Exercise
An exact copy of the entries below is required, with all pictures removed.

Supplied data
----------------------------------------

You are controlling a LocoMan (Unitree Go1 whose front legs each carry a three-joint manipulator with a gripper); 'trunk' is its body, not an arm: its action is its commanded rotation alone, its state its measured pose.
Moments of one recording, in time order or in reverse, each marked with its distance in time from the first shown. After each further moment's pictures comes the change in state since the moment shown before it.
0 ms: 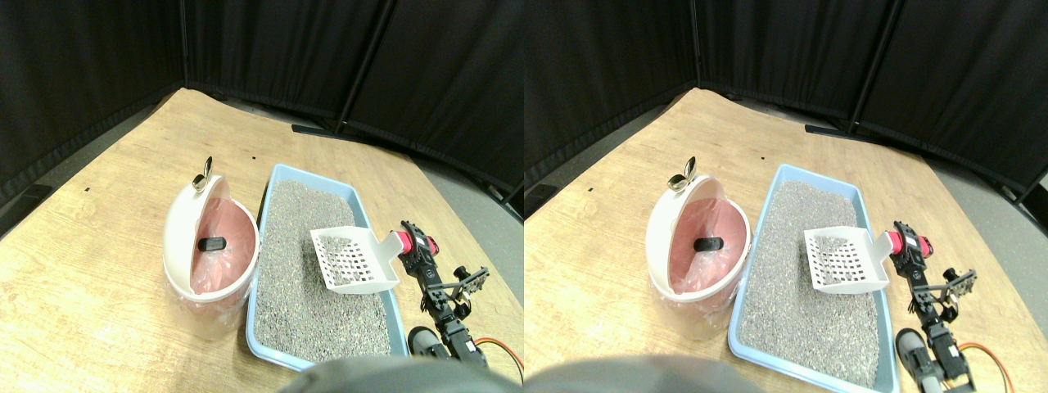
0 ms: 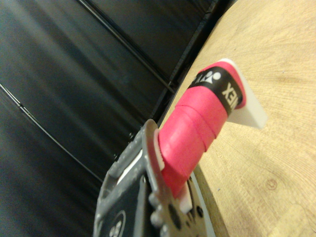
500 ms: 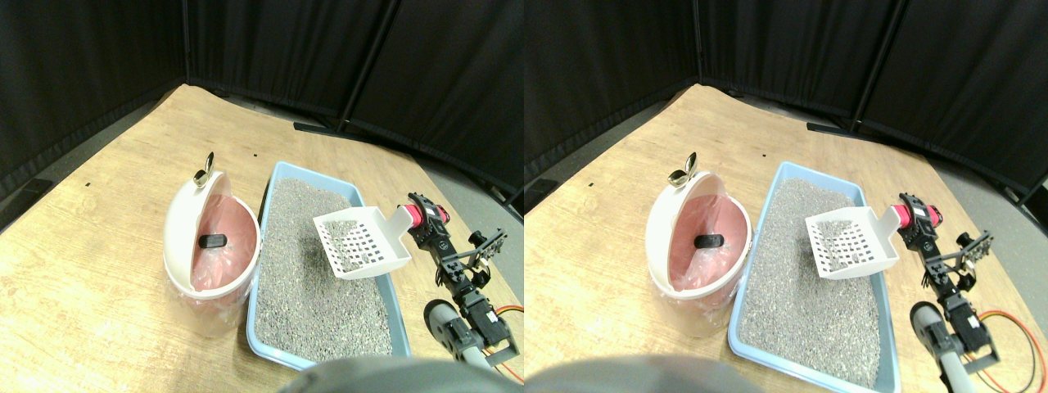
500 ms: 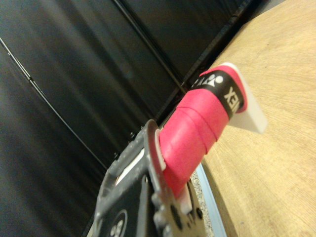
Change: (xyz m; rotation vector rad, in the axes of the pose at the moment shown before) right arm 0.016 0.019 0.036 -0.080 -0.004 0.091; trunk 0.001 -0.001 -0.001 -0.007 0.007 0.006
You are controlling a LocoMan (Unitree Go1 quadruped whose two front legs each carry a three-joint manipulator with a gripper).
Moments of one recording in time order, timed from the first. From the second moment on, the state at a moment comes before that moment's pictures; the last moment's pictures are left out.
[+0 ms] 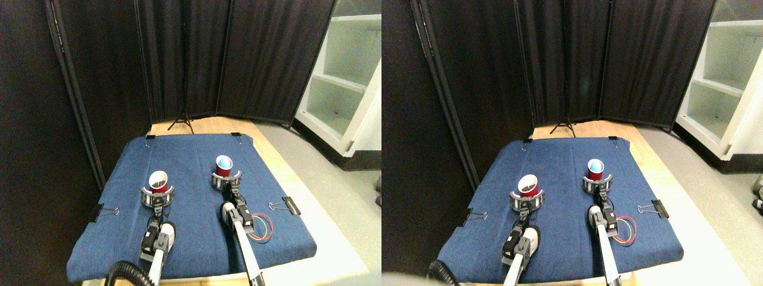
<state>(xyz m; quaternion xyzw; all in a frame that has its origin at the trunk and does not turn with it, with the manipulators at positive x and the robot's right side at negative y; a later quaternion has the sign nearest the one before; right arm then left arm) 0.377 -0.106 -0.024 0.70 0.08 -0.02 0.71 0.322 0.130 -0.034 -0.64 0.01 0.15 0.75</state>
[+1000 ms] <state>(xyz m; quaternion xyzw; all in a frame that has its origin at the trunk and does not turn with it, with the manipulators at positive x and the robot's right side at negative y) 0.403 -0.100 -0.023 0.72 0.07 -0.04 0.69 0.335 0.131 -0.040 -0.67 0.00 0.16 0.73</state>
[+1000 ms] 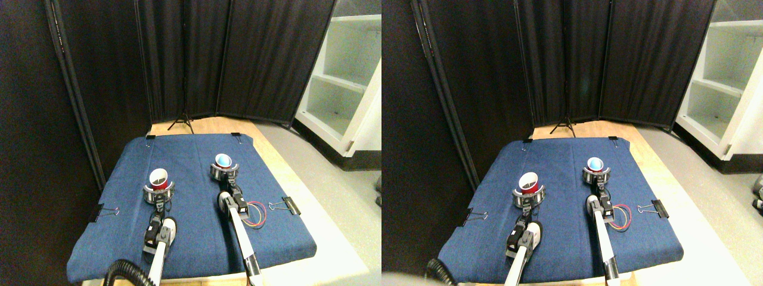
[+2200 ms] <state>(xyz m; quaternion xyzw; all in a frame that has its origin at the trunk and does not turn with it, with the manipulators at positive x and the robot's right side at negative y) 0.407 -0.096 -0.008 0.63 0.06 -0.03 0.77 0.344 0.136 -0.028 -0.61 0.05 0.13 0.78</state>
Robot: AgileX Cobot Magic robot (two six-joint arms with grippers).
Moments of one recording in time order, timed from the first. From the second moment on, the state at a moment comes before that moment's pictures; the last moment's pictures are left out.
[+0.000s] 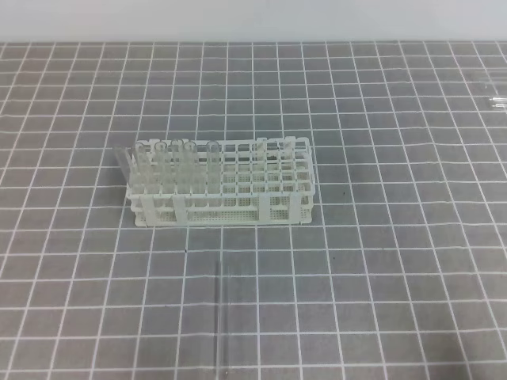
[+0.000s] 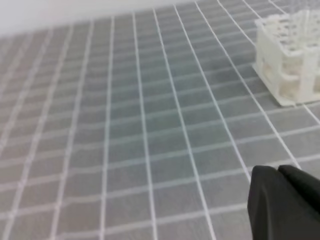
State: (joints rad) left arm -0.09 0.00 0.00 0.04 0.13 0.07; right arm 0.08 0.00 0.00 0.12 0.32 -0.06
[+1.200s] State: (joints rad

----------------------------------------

Solution to this problem
You are controlling a LocoMan (Unitree Go1 whose front legs each carry a three-joint manipulator with a gripper); 'trunk' is its body, not an arm: its action is its commanded rotation alone, its state its measured pose.
Moments of one recording, in time order or in reverse, each marked with its distance in time from the first shown. After each further moment's pictures comes the change in state since the moment shown before it.
0 ms: 
0 ms: 
500 ms: 
500 ms: 
Change: (xyz m; rotation vector rad, in the axes of the pose at the moment shown before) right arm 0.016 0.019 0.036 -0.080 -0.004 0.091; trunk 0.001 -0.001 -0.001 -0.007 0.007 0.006
You are controlling a LocoMan (Unitree Go1 quadruped whose two front legs each carry a three-joint manipulator with a gripper).
Moments of one recording in time order, timed from the first. From the second moment on, the state at a moment comes before that moment's pictures; the last moment's pictures are left out.
[+0 ms] 
<state>(xyz m; quaternion xyzw; all in a frame that has its origin at the trunk and does not turn with it, with the manipulators at positive x and the robot's right side at negative y; a later quaternion has the sign nearest the one before; right arm then left arm) 0.377 -0.106 -0.024 0.70 0.08 -0.02 0.71 0.322 0.130 -0.034 -0.64 0.01 0.15 0.75</state>
[+1000 ms] <state>(xyz m; quaternion xyzw; all in a frame that has its origin at the trunk and does not turn with it, with the manipulators at positive x and the robot's right side at negative y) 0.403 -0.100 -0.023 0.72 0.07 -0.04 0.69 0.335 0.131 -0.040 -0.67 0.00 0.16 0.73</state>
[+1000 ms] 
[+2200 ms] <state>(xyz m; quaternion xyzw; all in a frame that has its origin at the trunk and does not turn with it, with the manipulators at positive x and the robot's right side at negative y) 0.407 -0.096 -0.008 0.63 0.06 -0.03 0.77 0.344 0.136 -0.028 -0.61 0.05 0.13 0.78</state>
Robot: AgileX Cobot Magic robot (two six-joint arms with grippers).
Moments of one recording in time order, timed from the first. From the second moment on, the state at a moment comes before that moment's pictures; the last moment's pictures are left out.
[+0.000s] 
[+0.000s] 
State: (joints rad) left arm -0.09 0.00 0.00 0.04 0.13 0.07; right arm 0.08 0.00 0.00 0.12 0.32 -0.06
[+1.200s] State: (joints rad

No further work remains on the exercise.